I am building a program to help count the number of distinct codes that occur in multiple PDFs. I have got the data from the PDFs, that's not a problem. I just need to filter the lines based on whether they contain the codes which are 3 OR 4 numbers separated by full stops. They will always be 3 or 4 numbers, never >4 or <3 numbers long. Below is my current attempt, but the filter I applied finds far too many false positives such as "AO3" and "08.5".
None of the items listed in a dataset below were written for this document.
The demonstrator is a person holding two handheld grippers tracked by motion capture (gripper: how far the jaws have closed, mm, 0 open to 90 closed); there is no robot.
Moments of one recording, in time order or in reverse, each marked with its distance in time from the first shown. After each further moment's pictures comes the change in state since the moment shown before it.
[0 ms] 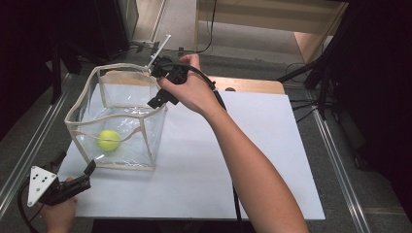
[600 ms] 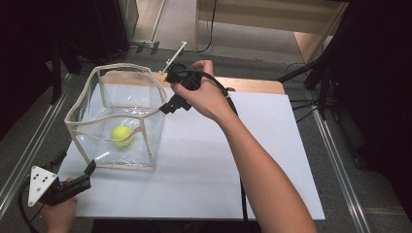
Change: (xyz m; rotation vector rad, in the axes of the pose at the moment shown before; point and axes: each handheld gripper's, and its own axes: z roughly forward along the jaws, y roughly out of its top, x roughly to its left) left arm 0.000 0.000 0.000 0.006 0.003 0.001; right arm -0.003 -0.032 -0.006 -0.004 -0.008 0.021
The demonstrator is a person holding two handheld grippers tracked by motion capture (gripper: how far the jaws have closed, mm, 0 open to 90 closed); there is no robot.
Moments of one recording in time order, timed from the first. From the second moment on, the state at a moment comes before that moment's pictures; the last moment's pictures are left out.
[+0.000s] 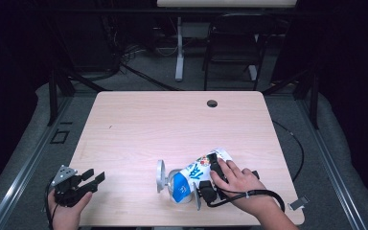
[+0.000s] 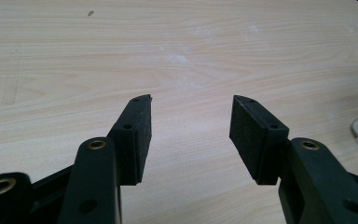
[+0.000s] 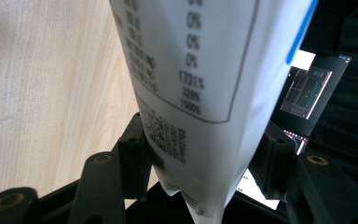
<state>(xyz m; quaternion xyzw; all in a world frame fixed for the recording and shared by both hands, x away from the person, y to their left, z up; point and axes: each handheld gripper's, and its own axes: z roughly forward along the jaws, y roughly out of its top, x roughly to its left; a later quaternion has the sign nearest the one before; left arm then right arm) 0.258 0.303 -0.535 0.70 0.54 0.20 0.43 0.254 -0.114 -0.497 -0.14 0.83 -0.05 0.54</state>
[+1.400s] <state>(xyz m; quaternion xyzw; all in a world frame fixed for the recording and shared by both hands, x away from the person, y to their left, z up) 0.258 0.304 -0.535 0.69 0.54 0.20 0.43 0.253 -0.113 -0.495 -0.14 0.83 -0.06 0.54</state>
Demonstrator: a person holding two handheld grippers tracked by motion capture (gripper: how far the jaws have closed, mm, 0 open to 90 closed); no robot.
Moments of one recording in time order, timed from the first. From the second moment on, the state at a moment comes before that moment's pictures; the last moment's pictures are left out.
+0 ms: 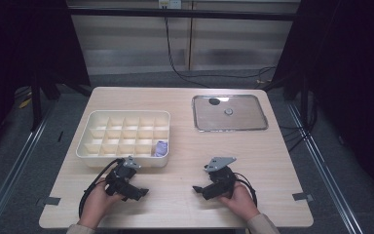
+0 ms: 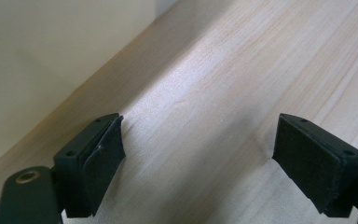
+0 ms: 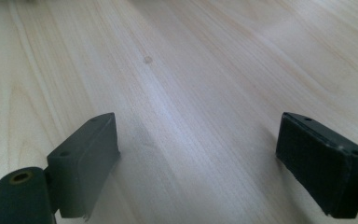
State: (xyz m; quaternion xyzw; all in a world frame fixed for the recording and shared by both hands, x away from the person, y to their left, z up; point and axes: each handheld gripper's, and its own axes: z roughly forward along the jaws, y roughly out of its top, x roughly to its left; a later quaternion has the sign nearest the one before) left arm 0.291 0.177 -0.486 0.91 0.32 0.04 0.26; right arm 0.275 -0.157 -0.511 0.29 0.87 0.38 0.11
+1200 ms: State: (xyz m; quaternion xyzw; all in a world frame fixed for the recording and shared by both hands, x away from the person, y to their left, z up) left arm 0.275 0.192 -0.501 0.89 0.28 0.10 0.34; right arm 0.275 -0.157 -0.511 0.29 0.87 0.38 0.11
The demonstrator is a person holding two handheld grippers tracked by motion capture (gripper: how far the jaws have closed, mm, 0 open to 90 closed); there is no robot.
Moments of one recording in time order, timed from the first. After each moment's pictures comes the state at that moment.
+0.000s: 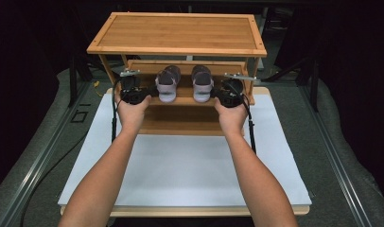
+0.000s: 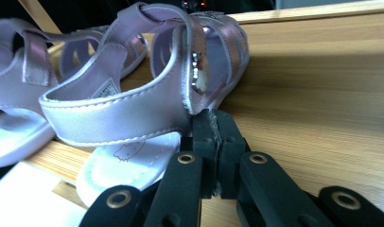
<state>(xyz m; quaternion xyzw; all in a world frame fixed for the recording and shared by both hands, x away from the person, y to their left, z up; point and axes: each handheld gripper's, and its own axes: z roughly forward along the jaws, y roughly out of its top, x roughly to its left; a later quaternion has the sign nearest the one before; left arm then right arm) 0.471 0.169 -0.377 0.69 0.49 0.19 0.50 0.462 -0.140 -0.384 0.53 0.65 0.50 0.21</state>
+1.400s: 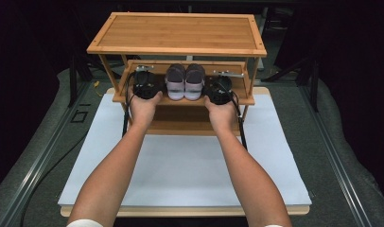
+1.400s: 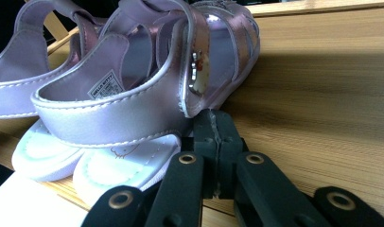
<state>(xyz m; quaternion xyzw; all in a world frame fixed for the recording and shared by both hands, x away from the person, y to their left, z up) 0.492 0.139 -0.377 0.71 0.48 0.20 0.48 0.475 -0.110 -0.385 0.54 0.66 0.48 0.20</state>
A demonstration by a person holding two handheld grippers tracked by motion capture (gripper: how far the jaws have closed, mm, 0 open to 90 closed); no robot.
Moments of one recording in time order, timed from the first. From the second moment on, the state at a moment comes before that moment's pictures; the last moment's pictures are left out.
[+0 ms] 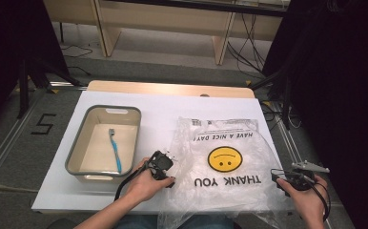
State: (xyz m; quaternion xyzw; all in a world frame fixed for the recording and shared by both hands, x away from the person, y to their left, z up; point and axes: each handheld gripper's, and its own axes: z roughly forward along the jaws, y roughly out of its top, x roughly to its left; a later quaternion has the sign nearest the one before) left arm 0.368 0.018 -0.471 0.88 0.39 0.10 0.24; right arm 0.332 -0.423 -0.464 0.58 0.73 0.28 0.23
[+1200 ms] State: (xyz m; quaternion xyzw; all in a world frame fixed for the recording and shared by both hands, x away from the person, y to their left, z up) left arm 0.385 0.009 -0.447 0.88 0.39 0.13 0.25; right arm 0.331 -0.418 -0.465 0.59 0.73 0.30 0.16
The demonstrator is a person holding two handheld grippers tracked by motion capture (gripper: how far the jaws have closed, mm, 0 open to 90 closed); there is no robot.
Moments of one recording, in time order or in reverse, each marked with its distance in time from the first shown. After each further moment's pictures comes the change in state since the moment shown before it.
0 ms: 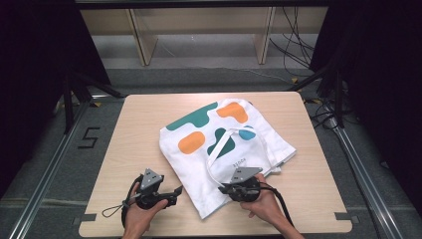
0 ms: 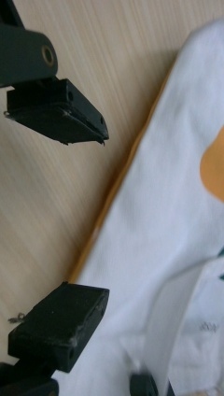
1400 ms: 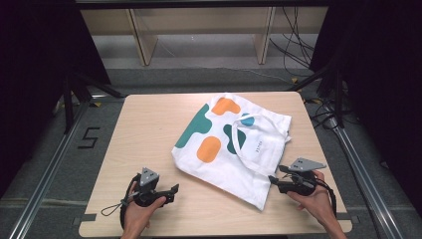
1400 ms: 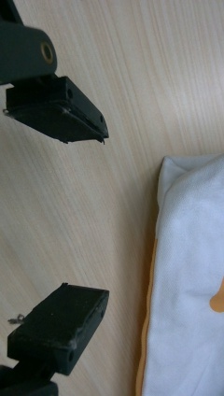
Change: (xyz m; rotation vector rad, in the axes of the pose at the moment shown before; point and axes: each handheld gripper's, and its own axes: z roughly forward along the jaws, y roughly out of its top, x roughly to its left) left arm 0.014 -0.002 0.003 0.079 0.094 -0.032; right arm -0.076 -0.077 -0.105 -0.038 -0.313 0.230
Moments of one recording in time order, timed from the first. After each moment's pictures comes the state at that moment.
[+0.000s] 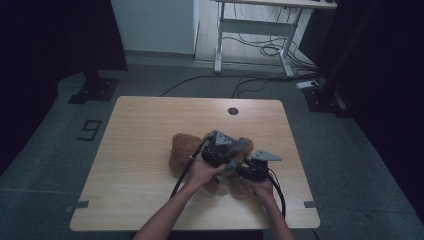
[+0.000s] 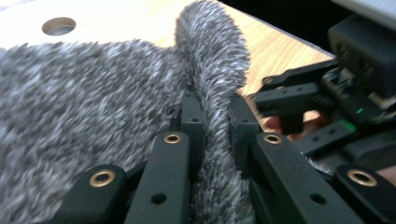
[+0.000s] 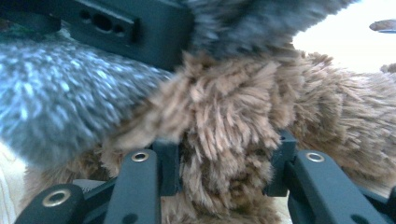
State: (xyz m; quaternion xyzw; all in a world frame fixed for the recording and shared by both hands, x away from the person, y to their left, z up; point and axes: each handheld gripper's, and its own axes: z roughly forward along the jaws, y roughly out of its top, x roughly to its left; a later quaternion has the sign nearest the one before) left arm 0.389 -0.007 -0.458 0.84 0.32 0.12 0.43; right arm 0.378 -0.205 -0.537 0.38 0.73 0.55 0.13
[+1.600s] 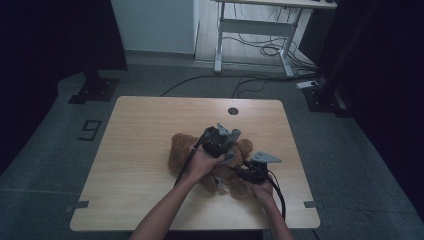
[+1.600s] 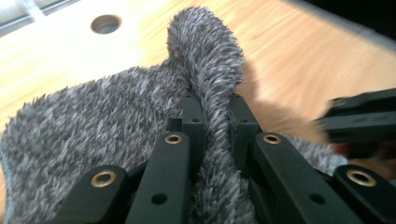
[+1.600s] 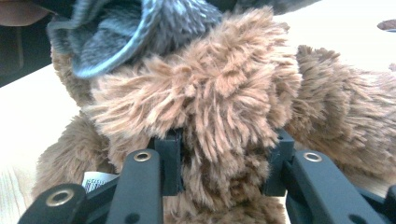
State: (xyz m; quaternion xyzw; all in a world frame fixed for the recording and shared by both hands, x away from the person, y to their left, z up) left arm 0.419 -0.011 -0.446 0.85 0.35 0.16 0.36; right arm 0.372 -0.203 -0.538 0.37 0.73 0.55 0.13
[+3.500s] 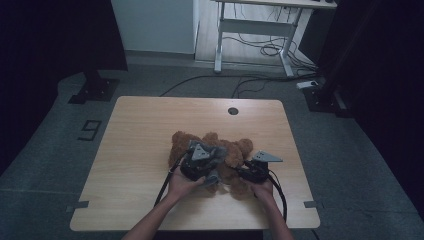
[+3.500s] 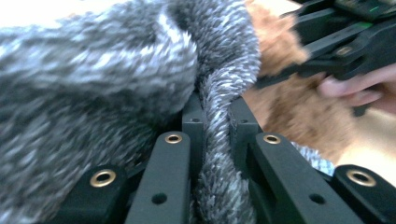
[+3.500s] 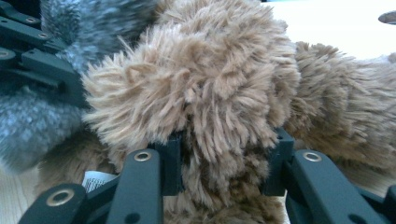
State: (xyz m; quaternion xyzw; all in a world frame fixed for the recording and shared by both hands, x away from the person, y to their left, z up) left arm 0.357 0.058 -0.483 0.83 0.33 0.14 0.42; right arm 0.375 -0.207 -0.542 0.38 0.72 0.56 0.11
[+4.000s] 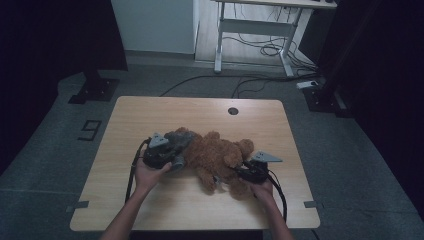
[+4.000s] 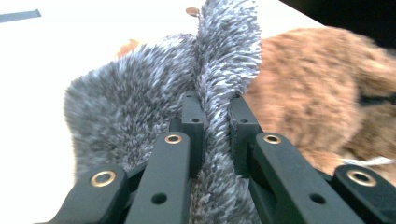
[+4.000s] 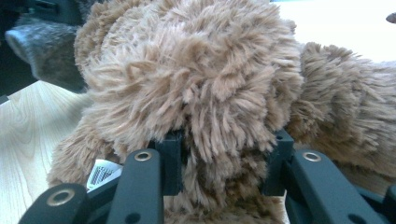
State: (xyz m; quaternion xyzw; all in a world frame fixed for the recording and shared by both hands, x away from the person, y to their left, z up) left arm 0.377 0.161 -0.464 0.77 0.43 0.16 0.45; right arm 0.375 -0.206 -0.542 0.38 0.73 0.56 0.11
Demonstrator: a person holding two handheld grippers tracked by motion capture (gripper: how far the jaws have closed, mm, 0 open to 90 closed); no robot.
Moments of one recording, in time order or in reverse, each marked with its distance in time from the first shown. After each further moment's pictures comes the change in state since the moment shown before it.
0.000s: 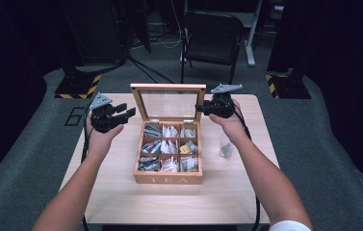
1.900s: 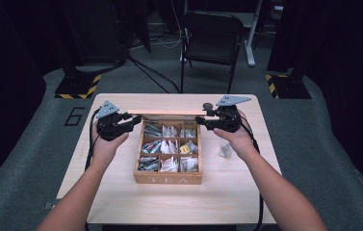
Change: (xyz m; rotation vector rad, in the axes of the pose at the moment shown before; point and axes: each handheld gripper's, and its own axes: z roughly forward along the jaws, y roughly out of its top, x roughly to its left) left arm -0.023 -0.016 -0.002 0.013 -0.048 0.052; right arm 0.040 -0.015 -0.046 -0.045 0.070 -0.045
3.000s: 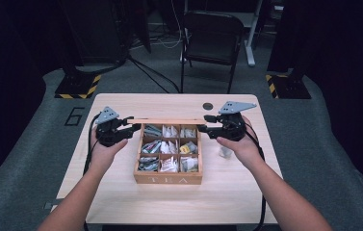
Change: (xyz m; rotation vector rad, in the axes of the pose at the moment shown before) left arm -0.005 -0.013 -0.009 0.032 -0.031 0.009; right arm 0.033 0.003 -0.031 0.013 0.007 -0.045
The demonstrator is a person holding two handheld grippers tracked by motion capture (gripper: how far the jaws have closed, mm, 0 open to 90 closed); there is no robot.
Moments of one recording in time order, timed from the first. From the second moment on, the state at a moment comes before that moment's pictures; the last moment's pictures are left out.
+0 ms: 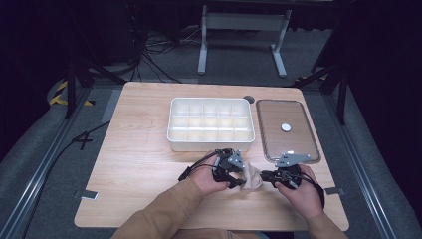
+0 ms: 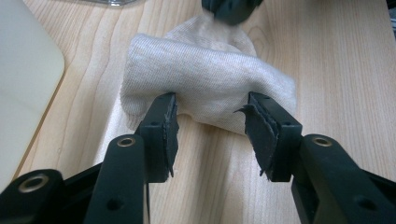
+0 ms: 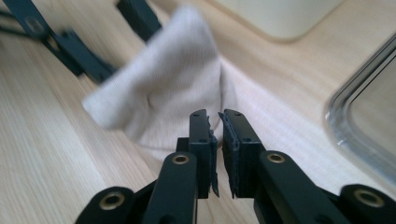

use pdf_extract::extract_text;
use std::ffi::OsStr;
use std::fs;
use std::path::PathBuf;

fn parse_pdf_data(pdf_path: &PathBuf) {
    let text: String = extract_text(pdf_path).unwrap();

    let decimal_lines: Vec<&str> = text
        .lines()
        .filter(|line: &&str| {
            line.to_string()
                .contains(['.', '0', '1', '2', '3', '4', '5', '6', '7', '8', '9'])
        })
        .collect();

    // maybe check length of each line is either 5 or 7?

    decimal_lines
        .iter()
        .for_each(|line: &&str| println!("{line}"));
}

fn main() {
    let pdfs: Vec<PathBuf> = fs::read_dir("DO_NOT_COMMIT")
        .unwrap()
        .map(|file: Result<fs::DirEntry, std::io::Error>| file.unwrap().path())
        .filter(|path: &PathBuf| path.extension() == Some(OsStr::new("pdf")))
        .collect();

    pdfs.iter().for_each(|pdf: &PathBuf| {
        println!("Parsing data from {:?}", pdf);
        parse_pdf_data(pdf);
    });
}

Is there an easier/better way of doing this rather than filtering by those characters, then checking the length for 3 or 4 numbers with full stops (length of 5 or 7)?


Solution

  • Regex is the easiest way to do it:

    use regex::Regex; // 1.11.1
    
    const TEXT: &str = "foobar
    1
    1.2
    1.2.3
    1.2.3.4
    ";
    
    fn main() {
        let re = Regex::new (r"^[0-9]\.[0-9]\.[0-9](\.[0-9])?$").unwrap();
        let decimal_lines: Vec<&str> = TEXT
            .lines()
            .filter(|line| re.is_match (line))
            .collect();
        println!("{decimal_lines:?}")
    }
    

    Playground

    The above will only match single digits (e.g. 1.2.3 but not 12.34.56). If you want to match multiple digits, replace the regexp with: r"^[0-9]+\.[0-9]+\.[0-9]+(\.[0-9]+)?$"

    Explanation of the regular expression:

    • ^…$ matches the whole line from the beginning (^) to the end ($), otherwise the regexp would match strings like e.g. "abc1.2.3def"
    • [0-9] matches a single digit ([0-9]+ matches a sequence of one or more digits)
    • \. matches a literal . character (note that a . without the \ would match any single character)
    • (…)? makes whatever is inside optional (so here the last \.[0-9] is optional).